Your objective » Would you reproduce every line of the material exactly?

(Data section begins)

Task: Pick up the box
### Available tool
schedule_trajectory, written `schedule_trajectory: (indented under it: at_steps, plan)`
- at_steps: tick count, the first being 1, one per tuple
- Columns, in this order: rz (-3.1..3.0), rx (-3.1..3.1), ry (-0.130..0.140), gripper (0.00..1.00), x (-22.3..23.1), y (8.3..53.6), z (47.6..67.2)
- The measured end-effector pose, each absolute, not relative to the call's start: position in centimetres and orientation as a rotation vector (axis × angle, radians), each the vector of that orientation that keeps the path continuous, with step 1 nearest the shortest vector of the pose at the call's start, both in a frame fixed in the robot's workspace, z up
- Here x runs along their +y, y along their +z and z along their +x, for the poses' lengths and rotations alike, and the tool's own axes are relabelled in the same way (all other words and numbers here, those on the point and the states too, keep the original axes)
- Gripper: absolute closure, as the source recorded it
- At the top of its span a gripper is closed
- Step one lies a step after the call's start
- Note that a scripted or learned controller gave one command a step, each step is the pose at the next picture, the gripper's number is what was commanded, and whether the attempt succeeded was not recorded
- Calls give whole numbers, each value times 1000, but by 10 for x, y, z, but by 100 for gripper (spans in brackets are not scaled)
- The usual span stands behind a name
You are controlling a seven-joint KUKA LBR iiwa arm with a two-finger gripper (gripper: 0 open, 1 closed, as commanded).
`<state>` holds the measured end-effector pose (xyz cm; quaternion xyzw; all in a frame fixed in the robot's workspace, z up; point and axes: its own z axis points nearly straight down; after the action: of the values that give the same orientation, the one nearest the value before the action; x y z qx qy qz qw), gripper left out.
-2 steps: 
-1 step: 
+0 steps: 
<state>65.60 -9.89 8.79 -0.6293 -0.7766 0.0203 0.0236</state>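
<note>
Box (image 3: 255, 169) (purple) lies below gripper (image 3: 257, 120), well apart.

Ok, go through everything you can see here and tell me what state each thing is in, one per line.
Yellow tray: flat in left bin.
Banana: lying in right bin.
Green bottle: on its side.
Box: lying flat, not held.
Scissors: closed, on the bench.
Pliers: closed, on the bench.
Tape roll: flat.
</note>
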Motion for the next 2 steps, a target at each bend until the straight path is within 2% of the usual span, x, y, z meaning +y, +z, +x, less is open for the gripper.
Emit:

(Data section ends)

Worked solution »
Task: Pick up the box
### Available tool
schedule_trajectory, written `schedule_trajectory: (indented under it: at_steps, plan)`
- at_steps: tick count, the first being 1, one per tuple
- Columns, in this order: rz (-3.1..3.0), rx (-3.1..3.1), ry (-0.130..0.140), gripper (0.00..1.00), x (-22.3..23.1), y (8.3..53.6), z (47.6..67.2)
- The measured end-effector pose, each absolute, not relative to the call's start: position in centimetres and orientation as a rotation vector (axis × angle, radians), each the vector of that orientation that keeps the path continuous, with step 1 nearest the shortest vector of the pose at the call's start, both in a frame fixed in the robot's workspace, z up
- Here x runs along their +y, y along their +z and z along their +x, for the poses' lengths and rotations alike, and the tool's own axes are relabelled in the same way (all other words and numbers here, those on the point and the states too, keep the original axes)
- Gripper: absolute closure, as the source recorded it
- At the top of its span a gripper is closed
- Step one lies a step after the call's start
- Note that a scripted or learned controller gave one command a step, each step is the pose at the next picture, the gripper's number is what was commanded, and whether the attempt succeeded was not recorded
- Calls give whole numbers, each value times 1000, but by 10 for x, y, z, but by 100 for gripper (spans in brackets are not scaled)
- The usual span stands behind a name
You are controlling a seven-joint KUKA LBR iiwa arm with a two-finger gripper (gripper: 0 open, 1 closed, as commanded).
`<state>` holds the measured end-effector pose (xyz cm; quaternion xyzw; all in a frame fixed in the robot's workspace, z up; point and axes: its own z axis points nearly straight down; after the action: of the values that give the same orientation, the one nearest the value before the action; x y z qx qy qz qw), gripper left out.
-2 steps: 
-1 step: 
+0 steps: 
<state>65.60 -9.89 8.79 -0.6293 -0.7766 0.0203 0.0236</state>
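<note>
Box (image 3: 255, 169) (purple) lies below gripper (image 3: 257, 120), well apart.

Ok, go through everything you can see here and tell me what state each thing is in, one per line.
Yellow tray: flat in left bin.
Banana: lying in right bin.
Green bottle: on its side.
Box: lying flat, not held.
Scissors: closed, on the bench.
Pliers: closed, on the bench.
Tape roll: flat.
</note>
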Motion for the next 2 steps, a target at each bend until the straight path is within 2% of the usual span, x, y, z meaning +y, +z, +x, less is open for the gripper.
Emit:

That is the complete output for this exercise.